Despite rising tuition costs, an overwhelming percentage of college graduates in the U.S. – 83 percent – say that their college education was a good personal investment. On average, college graduates make more money than people who have only a high school education. People with bachelor’s degrees have median earnings of $45,500 while people with only high school diplomas have median earnings of just $28,000 per year. According to some estimates, over a lifetime, college actually costs a negative $500,000. In other words, not going to college means a financial loss of half a million dollars.

Despite its obvious long-term benefits, a college education is a big upfront investment. Many students and their parents worry about racking up large student debts. Fortunately, you can cut your college costs so that you leave with less loan debt. Here are five strategies for making college more affordable.

1. Choose a Public Service Career

Some schools offer reduced tuition for degrees related to public service. Getting a degree in criminal justice or public safety administration, for example, could cost significantly less than another major. Also, students who go on to careers in public service may be eligible for the Public Service Loan Forgiveness (PSLF) program. To be eligible, you would have to meet the following requirements:

    1. Have a Federal Direct Loan. PSLF forgives direct loans, not Perkins Loans or Federal Family Education Loans. Your Direct Loan can be either subsidized or unsubsidized.
    2. You must make 120 full, on-time, scheduled monthly loan payments. Your record of good faith payments has to start on October 1, 2007, or later. To maximize your benefit, enroll in an income-based repayment program as soon as your payoff period begins.

 

  • You must have a full-time job in a public service organization. You can work for a federal, state, or local government agency, or you can work for a tax-exempt 501©(3) not-for-profit organization. You’ll need to work at least 30 hours per week to qualify for loan forgiveness.

 

2. Take Accelerated Classes

Many schools offer accelerated classes, which means that classes last six to eight weeks instead of a full semester. Taking accelerated classes gives you two big advantages: You’ll graduate earlier, and you’ll likely pay lower tuition.

Accelerated classes can be intense, so you need to make sure that you have good study habits and a solid academic foundation before signing up. Also, if your accelerated classes have an online component, make sure that you have the computer equipment and the self-discipline to be an online student.

3. Start at Community College

Community college courses typically cost a lot less than courses at a four-year institution. Many community colleges also have transfer arrangements with four-year schools in the same state. As long as you have a good GPA in the right community college classes, you can transfer your credits to a four-year school and start as a junior in a bachelor’s degree program.

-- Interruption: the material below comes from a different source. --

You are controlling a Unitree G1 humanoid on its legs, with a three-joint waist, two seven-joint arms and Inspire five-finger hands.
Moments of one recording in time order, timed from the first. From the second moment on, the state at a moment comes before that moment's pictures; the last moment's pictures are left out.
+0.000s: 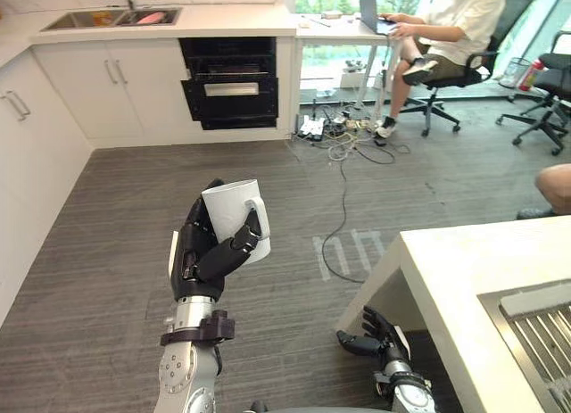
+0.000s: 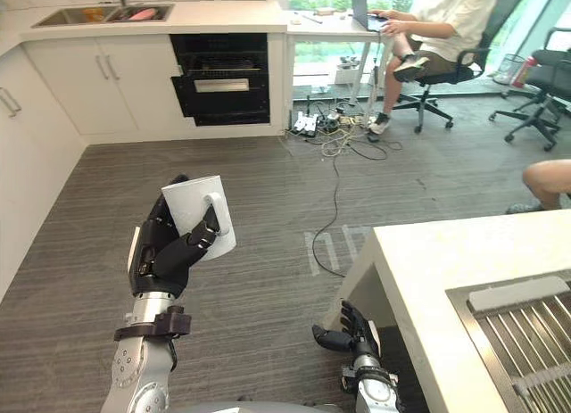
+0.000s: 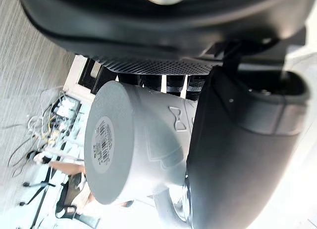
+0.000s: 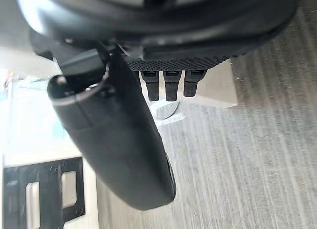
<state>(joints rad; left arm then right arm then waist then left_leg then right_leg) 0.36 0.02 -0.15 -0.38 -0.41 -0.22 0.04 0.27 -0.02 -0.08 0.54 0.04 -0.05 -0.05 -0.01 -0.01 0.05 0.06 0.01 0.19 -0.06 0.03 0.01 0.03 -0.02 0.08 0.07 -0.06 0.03</state>
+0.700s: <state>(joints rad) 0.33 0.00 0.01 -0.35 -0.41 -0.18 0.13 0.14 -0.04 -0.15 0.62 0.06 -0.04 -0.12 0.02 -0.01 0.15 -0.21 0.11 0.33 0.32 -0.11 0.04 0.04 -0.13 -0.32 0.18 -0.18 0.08</state>
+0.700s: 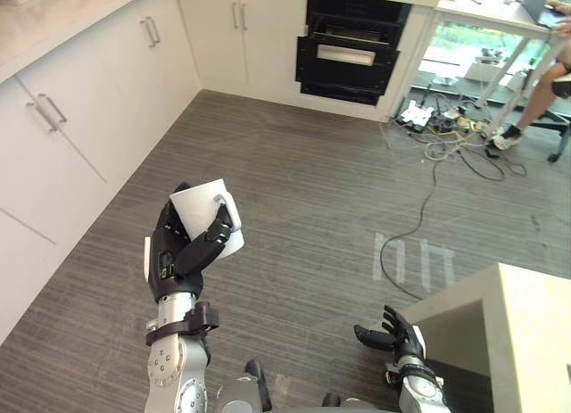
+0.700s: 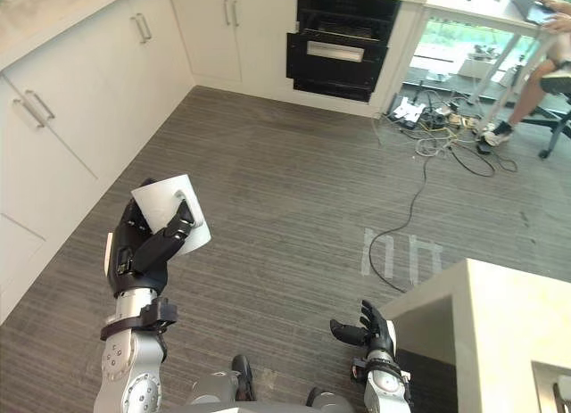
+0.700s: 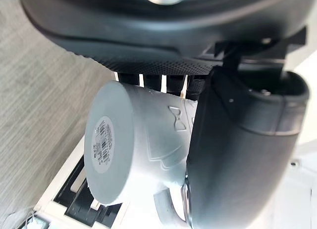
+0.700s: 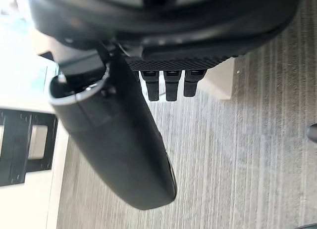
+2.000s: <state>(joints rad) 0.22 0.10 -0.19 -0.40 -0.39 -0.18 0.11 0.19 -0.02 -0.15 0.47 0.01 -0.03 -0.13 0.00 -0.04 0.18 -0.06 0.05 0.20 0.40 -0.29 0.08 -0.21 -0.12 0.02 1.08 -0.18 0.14</state>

4. Try Tuition-Free or Locked-In Tuition Programs

Certain colleges waive tuition in exchange for students who work 10 to 15 hours per week. These tuition-free programs usually place students in on-campus jobs related to their majors. Locked-in tuition programs guarantee that the rate you pay as a freshman is the rate you’ll pay every year that you attend school. Some schools charge a fee to lock in tuition rates, so make sure to ask how much guaranteed tuition will cost you.

5. Offset the Costs

If you can find ways to offset your college costs, you can take out smaller loans. Here are some common ways that people offset the cost of going to college:

  • Scholarships. Many universities and private organizations provide scholarships for students of all ages. Legitimate scholarships will never require an application fee, and you won’t have to go to a paid workshop to learn more about them.
  • Employer tuition reimbursement. Many employers will reimburse a percentage of your tuition costs if your classes are relevant to the company and prepare you for a future with that company. Contact someone in HR, or speak to your manager to find out more.

It Can Be Done

The long-term benefits of a college education usually offset the upfront costs. However, you can find smart ways to make those upfront costs much easier to bear.